Prove that $3^n>n^2$ for any positive integer n>2
Let $n=1$ $$3^1>1^2$$ Let $n=2$ $$3^2>2^2$$ Assume P holds for n=k $$3^k>k^2$$ Let $n=k+1$ $$ \begin{align} 3^{k+1}>(k+1)^2 \\3\times3^k>(k+1)^2 \end{align}$$ From here I can not find where to go to finish the proof.
The main part of the question is the proof, however; I would like to also know if using $n=k+1$ is always the way to go? I have only done a few proofs by induction and so far to my understanding is that the whole point is to prove the function, series or statement for all positive integers. Is there a special way to go about these types of problems when only given an inequality or a single statement?
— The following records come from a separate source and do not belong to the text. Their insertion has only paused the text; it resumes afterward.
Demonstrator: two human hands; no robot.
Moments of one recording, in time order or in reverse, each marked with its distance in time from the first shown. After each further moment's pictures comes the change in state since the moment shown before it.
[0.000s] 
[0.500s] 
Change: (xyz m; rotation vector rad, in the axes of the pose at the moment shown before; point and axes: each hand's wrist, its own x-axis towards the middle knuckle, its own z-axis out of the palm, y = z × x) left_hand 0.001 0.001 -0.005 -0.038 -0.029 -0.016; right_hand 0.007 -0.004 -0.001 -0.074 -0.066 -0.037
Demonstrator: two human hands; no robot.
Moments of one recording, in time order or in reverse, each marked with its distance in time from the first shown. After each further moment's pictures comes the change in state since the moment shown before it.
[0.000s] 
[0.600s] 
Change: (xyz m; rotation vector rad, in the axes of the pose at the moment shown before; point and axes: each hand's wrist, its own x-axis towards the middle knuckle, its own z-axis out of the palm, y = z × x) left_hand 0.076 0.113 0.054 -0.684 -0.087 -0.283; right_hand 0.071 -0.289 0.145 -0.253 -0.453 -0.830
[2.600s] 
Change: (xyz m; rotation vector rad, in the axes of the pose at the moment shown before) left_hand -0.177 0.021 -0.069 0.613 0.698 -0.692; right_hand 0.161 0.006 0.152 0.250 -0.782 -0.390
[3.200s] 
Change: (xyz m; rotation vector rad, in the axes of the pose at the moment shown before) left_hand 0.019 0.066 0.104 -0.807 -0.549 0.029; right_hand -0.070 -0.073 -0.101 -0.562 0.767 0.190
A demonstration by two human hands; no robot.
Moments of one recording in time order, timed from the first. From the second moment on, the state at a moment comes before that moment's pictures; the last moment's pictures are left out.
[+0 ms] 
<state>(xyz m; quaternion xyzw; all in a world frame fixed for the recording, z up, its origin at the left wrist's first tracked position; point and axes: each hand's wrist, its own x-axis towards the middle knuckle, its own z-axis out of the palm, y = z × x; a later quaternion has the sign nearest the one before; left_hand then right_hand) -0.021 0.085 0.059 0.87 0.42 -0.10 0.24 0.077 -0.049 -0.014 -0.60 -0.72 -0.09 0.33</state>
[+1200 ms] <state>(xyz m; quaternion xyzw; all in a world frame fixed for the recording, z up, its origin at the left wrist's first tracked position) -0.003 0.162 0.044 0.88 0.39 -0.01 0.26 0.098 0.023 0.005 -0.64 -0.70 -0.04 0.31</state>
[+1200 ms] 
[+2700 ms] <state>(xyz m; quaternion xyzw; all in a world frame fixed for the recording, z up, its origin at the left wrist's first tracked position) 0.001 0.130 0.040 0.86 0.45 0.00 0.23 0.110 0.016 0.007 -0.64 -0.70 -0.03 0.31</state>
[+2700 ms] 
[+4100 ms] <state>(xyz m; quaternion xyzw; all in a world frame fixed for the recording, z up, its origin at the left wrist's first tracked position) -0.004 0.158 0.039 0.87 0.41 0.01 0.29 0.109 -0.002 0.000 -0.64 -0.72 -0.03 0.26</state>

In comparison to being give a sequence and told what that sequence as a function is, i.e $1+2+3+...+n=\frac{n(n+1)}{2}$ as an example as an easy sequence to prove with $n=k+1$
You proved $n=1,2$.
So we do $$3^{k+1}=3 \times 3^{k} >3k^2 $$ From the assumption. If $k \ge 2$, it follows that $k^2\ge2k$, $k^2>1$ so,$$3k^2=k^2+k^2+k^2>k^2+2k+1=(k+1)^2$$ So $$3^{k+1}>3k^2>(k+1)^2$$Thus, $P$ holds is $n=k+1$. We are done!
As for your second question, most induction does use $$n=k \rightarrow n=k+1$$ However, there are several different kinds of induction, such as using $$n=k,k+1 \rightarrow n=k+2$$ or $$n=1,2,3,4,\dots,k \rightarrow k+1$$ The last is called Strong Induction.